Choose a “low trampoline” instead
One way to avoid the added cost of excavation and retaining wall construction is to set your sights on a trampoline that is low to the ground instead of one that is in the ground.
While many would consider this cheating, there are many options for smaller trampolines that sit only a couple of feet from the earth.
This drastically cuts your trampoline costs — you can regularly find them between $200 and $800 (like these models on Amazon) — while also keeping many of the benefits. Especially when combined with a safety net, trampolines that are low to the ground are still fairly safe.
At least they’re safer than their above-ground trampoline counterparts.
However, there are cons to this arrangement. Windy areas such as Utah and Arizona will prove a challenge to these models. Unless you strap the trampoline down, it will literally be gone with the wind. If you live in an area with high winds, consider this when determining your trampoline costs.

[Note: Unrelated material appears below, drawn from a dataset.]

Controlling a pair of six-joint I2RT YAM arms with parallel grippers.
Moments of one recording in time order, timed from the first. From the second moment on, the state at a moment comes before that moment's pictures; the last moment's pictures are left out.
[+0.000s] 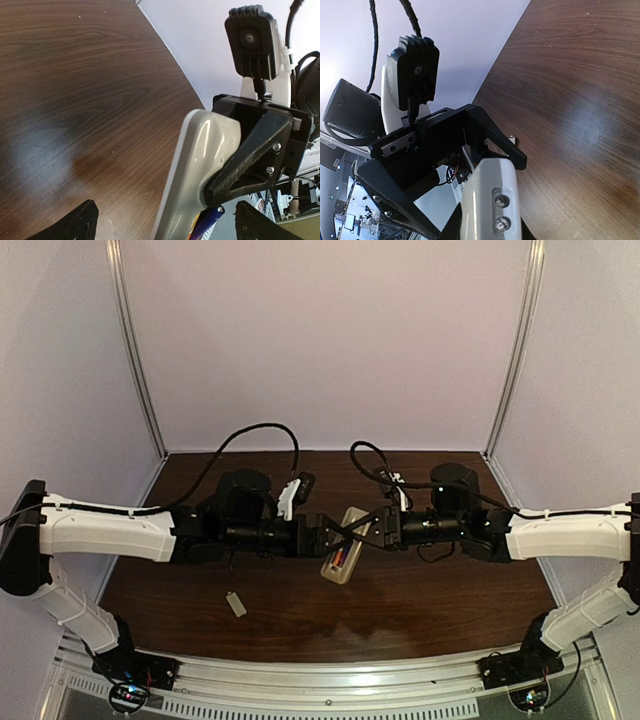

Naturally, you’ll save money if you do it all yourself. If you’re the handy type, this may be a good option when compared to a similar high professional installation cost.
Make sure you’re really up for this task, though. While it will certainly reduce your inground trampoline cost, it’s not a trivial installation process. Here’s a timelapse video from a popular remodeling YouTube channel:
As you can see, the installation of the trampoline is relatively straightforward. However, digging a trampoline pit involves some heavy machinery and some expertise. Here’s another secret for you — any landscaping company or trampoline company you hire will likely subcontract out the excavation.
If you’re not fully enrolled in doing it yourself, you may shave some dollars off the cost by contacting an excavation company directly.